A "4xx Error" is a URL that returns an HTTP Status code in between 400 and 499. Statuses in the 400-499 range are all types of client errors, which means the problem has to do with the request, not the server's response. There are a number of different types of errors in this range, but the vast majority are either 404, 403, or 401.
404 (Not Found): A 404 means that no page exists at the URL specified. These errors are typically the result of one of three problems:
- There’s a typo in the href value in the anchor tag of the link
- The page no longer exists or has moved to a different URL
- The actual page's URL or filename has a typo in it which doesn’t match the href value in the anchor tag
403 (Forbidden): This error means that the client is not authorized to access the requested content. The most common reason is that the URL is a directory listing (not page content), and directory browsing is not permitted by the web server.
On occasion some servers will return a 403 if you do not have the proper authentication to access the content, though the correct status code for this is 401. A 403 error should be issued when the URL is forbidden whether or not the user provides valid authentication.
401 (Unauthorized): These are URLs that require authentication (logging in) in order to see the content. If you try to access content that is behind a login page, you may receive this message.
Why It's Important
A 4xx error on your site is a big deal. They are perhaps the highest priority issue on your site, and should take first priority in your SEO efforts.
First of all, the page's content is not available to search engines, so they will not be included on search engine results pages and you won't have any chance of getting organic traffic to this page. Secondly, when search engines notice that a URL returns a 4xx error, they will typically remove the page from their index. It can sometimes be a challenge to get these URLs re-indexed once fixed. Lastly, search engines may regard sites with many 4xx errors poorly, and in result may lower their rankings or the number of pages they index on your site.
How To Fix
Luckily, 4xx errors usually aren't too difficult to fix. The method will depend on what kind of problem caused the error.
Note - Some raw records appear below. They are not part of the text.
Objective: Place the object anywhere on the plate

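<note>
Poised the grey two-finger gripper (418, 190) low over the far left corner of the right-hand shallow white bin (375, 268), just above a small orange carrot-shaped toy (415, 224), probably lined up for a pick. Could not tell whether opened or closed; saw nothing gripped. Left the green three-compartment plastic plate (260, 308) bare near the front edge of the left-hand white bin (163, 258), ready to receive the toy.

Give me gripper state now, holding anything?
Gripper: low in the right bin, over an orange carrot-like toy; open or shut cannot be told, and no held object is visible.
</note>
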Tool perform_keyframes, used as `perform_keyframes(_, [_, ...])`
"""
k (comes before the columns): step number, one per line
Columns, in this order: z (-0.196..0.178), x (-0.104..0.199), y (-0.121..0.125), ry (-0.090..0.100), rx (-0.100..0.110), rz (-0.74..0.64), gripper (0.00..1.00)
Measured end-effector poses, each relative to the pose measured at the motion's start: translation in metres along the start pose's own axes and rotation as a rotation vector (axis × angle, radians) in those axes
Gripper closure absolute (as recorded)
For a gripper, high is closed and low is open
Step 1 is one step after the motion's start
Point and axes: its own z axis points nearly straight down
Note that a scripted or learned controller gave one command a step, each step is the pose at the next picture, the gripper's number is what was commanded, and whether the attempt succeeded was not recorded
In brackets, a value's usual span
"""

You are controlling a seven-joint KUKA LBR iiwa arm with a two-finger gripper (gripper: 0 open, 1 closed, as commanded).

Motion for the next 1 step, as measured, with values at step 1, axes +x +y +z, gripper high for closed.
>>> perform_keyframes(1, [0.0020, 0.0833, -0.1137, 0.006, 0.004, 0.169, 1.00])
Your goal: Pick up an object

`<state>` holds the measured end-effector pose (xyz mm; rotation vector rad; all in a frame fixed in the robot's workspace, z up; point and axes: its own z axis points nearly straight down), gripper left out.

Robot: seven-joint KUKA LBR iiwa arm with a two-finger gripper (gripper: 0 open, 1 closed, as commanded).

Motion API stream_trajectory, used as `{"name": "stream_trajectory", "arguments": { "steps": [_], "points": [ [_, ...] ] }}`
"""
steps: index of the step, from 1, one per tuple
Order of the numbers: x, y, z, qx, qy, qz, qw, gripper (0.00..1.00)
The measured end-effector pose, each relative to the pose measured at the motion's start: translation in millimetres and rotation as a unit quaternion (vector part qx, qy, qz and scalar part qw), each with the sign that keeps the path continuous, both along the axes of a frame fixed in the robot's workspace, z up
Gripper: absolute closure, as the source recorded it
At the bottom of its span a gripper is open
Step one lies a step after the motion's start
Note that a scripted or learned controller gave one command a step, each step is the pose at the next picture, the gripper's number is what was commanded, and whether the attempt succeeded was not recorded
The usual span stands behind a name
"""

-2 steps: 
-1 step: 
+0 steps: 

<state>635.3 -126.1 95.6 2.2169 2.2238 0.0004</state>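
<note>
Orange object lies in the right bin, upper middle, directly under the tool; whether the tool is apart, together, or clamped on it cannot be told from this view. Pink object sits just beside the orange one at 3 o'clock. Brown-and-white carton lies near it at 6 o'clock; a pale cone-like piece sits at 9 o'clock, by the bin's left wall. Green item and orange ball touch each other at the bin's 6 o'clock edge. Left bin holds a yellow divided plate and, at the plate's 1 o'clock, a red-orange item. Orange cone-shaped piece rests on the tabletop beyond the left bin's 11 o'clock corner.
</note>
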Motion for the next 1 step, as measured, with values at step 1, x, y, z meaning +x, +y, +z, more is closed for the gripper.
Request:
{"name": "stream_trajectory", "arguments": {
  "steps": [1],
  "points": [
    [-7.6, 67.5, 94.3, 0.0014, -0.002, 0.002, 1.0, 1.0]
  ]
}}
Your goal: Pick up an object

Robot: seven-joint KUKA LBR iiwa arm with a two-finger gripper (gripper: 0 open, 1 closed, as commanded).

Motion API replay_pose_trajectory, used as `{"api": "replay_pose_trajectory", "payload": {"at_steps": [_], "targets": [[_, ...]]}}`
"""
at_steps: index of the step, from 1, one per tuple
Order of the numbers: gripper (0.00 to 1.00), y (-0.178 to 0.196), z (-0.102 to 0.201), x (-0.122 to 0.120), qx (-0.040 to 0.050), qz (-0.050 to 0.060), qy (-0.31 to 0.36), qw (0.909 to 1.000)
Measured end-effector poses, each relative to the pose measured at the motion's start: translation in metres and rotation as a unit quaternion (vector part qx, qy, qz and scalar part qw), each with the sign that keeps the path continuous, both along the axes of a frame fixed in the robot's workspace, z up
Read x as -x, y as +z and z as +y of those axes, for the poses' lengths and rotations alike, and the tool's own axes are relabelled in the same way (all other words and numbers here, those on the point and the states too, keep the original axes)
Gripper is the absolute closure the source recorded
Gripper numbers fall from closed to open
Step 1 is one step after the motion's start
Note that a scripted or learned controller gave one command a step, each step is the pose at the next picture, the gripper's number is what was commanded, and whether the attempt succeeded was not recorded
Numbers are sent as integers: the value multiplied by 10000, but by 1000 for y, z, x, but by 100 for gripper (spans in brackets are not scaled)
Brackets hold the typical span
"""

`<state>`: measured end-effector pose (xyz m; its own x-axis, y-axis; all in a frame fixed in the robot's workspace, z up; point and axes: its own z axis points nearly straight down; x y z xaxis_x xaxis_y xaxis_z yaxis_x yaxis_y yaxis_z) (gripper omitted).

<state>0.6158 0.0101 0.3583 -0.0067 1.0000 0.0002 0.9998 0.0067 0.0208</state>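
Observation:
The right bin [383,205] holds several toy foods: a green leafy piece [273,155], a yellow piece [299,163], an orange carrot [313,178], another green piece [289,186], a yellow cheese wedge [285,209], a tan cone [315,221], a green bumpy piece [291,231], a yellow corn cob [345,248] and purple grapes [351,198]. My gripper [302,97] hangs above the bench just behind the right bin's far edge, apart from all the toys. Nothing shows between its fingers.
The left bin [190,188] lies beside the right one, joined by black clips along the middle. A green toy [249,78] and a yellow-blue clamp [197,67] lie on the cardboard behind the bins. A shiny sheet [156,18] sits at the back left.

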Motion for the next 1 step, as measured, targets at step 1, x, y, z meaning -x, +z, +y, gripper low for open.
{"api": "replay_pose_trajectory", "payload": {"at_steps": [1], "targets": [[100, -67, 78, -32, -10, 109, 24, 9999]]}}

All 4xx Errors (Especially 404 Errors)
You'll first want to look at each URL and determine whether the page should exist at this URL or not. This usually shouldn't be too hard - check for obvious typos in the URL or try to see if the page has moved to a new URL.
If you can find typos in the URL, you'll want to correct them in every place you linked to this URL. You can find the pages linking to this URL by clicking on the expand arrow on the left side of the row or by clicking on the number of internal links to the page for the row. Now you just need to find the place in the page's source code that has this link with the typo, and correct it.
If the page has moved, the best way to fix it is to create a 301 permanent redirect from the old URL to the new URL. If this can’t be done, you’ll need to find all of the links to the old URL and change them to point to the new URL.
If there are no typos in the URL, and the page has not moved, it's likely that there is a typo in the actual URL. Check the file name and directory structure of the URL on the server, or if using URL rewrites, verify there are no typos.
Ensure that the URL is referring to a page with content, not a a directory listing. This is the most common cause of 403 errors. If the URL is a directory listing, you'll want to change any links pointing to this URL or create a 301 permanent redirect to a new URL.
In some cases, a web server might be blocking or not accepting requests from Dragonbot, and the server could return a 403. If this is the case, you will have to modify your server settings to allow requests from Dragonbot.
Check to see if the page should be available without logging in. If it should be available, you'll have to modify your web server's settings or application code to allow unauthenticated users access this page. If this is a page only available to logged-in users, consider excluding these pages using the robots.txt file.